Sekjen PDIP, Hasto Kristiyanto, bahkan punya alasan sejarah. Menurut dia, istilah ‘petugas partai’ yang dipakai PDIP, muncul dalam sejarah pergerakan menuju kemerdekaan Indonesia. Saat itu elit Partai Nasional Indonesia (PNI) merasa berkewajiban mendidik, menyadarkan, dan memimpin massa rakyat. Mereka yang terbukti mampu mengorganisasi rakyat, kemudian ditugaskan partai untuk terjun ke masyarakat.
Menurut Syafril Nazirudin dalam tesisnya untuk meraih gelar magister politik dan pemerintahan Universitas Gadjah Mada (UGM), “Petugas Partai: Dilema Antara Menjadi Representasi Rakyat Atau Representasi Partai (Studi Kasus Tipologi Representasi Anggota DPR RI Fraksi PDI Perjuangan)”, 2021 lalu, istilah yang bahkan sampai dipatenkan PDIP itu dibuat untuk mengatur dan mendisiplinkan kader yang diberi penugasan agar dapat menjalankan nilai-nilai partai.
Budayaan komunis?
Sejak mulai bergaung pada perhelatan Pilpres 2014, nyaris satu dekade lalu, urusan ‘petugas partai’ ini memang telah memantik perdebatan sengit. Salah satunya karena dianggap bermuatan budaya komunis.
“Monoloyalitas, petugas partai, itu semua kosa kata dalam negara komunis,”kata Fahri Fahri Hamzah, saat ini petinggi Partai Gelora. “Itu tradisi komunis sebenarnya, kalau dalam tradisi demokrasi, partai politik hanya mencalonkan, dia kaya event organizer saja.”
Rekan duet Fahri saat keduanya sama-sama berkiprah di DPR, Fadli Zon, menyatakan dalam sistem presidensial, istilah itu tidak ada. Yang ada, sebagaimana kata Fahri, ya di dalam sistem komunis tadi. “Petinggi partai komunis bisa menentukan presiden. Di situ dia bisa menjadi petugas partai,”kata Fadli, pada 2015 lalu.
Dari sisi bahasa, terutama Bahasa Inggris, istilah ‘petugas partai’ tampak memiliki kedekatan dengan dua kata, yakni “Party Official” atau “Party Apparatus” (apparatchik). Kami kutip verbatim, “Party official means any person who holds an elective or appointive post in a political party in the United States or this state, by virtue of which the person directs, conducts, or participates in directing or conducting party affairs at any level of responsibility.
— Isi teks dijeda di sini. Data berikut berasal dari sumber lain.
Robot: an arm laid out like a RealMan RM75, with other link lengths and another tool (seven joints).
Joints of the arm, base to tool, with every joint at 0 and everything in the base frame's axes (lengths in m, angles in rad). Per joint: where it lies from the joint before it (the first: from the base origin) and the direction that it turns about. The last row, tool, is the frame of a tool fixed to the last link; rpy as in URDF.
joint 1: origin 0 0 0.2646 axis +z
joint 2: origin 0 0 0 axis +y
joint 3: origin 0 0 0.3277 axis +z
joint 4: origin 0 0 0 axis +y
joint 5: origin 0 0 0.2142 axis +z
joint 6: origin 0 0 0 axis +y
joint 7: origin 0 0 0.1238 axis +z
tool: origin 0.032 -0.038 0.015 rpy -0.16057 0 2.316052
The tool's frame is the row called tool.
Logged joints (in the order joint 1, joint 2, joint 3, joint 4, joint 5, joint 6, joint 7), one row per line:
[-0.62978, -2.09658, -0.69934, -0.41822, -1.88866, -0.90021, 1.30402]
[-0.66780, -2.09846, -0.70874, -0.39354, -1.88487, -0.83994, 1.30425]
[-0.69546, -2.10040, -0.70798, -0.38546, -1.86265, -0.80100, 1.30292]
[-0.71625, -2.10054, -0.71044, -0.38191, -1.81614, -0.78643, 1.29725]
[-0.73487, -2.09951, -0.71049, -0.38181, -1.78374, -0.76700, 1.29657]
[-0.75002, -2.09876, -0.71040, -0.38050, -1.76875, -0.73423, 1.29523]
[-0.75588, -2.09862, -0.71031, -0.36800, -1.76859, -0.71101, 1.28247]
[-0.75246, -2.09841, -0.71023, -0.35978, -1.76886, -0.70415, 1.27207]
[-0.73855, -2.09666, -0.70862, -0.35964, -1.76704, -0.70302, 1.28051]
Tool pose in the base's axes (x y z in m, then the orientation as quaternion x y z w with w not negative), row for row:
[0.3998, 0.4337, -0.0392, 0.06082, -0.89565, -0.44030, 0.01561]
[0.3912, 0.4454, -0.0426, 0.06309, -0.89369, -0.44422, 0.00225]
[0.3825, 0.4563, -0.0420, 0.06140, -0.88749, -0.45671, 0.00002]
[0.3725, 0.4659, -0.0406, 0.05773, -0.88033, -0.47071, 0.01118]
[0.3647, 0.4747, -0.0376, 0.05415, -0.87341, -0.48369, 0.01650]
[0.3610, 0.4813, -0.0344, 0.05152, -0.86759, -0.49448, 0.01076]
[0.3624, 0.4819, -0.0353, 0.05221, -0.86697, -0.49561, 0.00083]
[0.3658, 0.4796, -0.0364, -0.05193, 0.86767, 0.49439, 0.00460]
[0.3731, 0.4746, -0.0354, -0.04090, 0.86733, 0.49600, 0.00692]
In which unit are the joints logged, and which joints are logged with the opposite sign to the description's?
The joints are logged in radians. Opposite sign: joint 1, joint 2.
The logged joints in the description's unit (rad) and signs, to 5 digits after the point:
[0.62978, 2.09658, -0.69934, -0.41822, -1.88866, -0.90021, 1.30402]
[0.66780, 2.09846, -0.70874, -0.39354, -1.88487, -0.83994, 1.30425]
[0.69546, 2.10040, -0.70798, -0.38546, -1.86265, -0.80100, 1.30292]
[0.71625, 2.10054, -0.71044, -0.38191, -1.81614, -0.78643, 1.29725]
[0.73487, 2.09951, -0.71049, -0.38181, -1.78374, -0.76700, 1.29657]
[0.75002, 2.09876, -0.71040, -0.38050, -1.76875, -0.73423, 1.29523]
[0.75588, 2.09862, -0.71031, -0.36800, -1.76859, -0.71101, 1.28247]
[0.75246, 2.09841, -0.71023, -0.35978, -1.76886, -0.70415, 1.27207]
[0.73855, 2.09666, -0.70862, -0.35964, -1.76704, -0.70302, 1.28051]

Sementara kata “Apparatchik” bermakna “a very loyal member of an organization (such as a company or political party) who always obeys orders.”
Dalam hal ini, penggunaan kata “party official” biasanya digunakan di negara demokrasi seperti Amerika Serikat. Jika dilihat dari definisi makna kata, “party official” lebih dekat dengan arti pengurus partai dalam bahasa Indonesia.
Sementara, penggunaan kata “apparatchik” lebih dekat dengan istilah petugas partai yang menuntut loyalitas dan mengikuti arahan serta nilai-nilai yang ada dalam partai. Dalam pencarian di Google menggunakan keywords tersebut, hasilnya menunjukkan banyak penelitian dan tulisan di media massa yang mengarahkan kepada Uni Soviet dan Cina sebagai negara penganut ideologi komunisme.
Sebagai negara bersistem satu partai di bawah Partai Komunis Cina (PKC), partai itu mengontrol negara dan mempengaruhi masyarakat luas. Setiap warga negara—apalagi kader partai–harus setia kepada PKC. Kader—“gànbù” dalam istilah mereka–tidak hanya dilatih untuk menjadi pengurus yang kompeten, tetapi juga harus setia secara ideologis kepada partai dan mengejar cita-cita masyarakat sosialisme ala Cina.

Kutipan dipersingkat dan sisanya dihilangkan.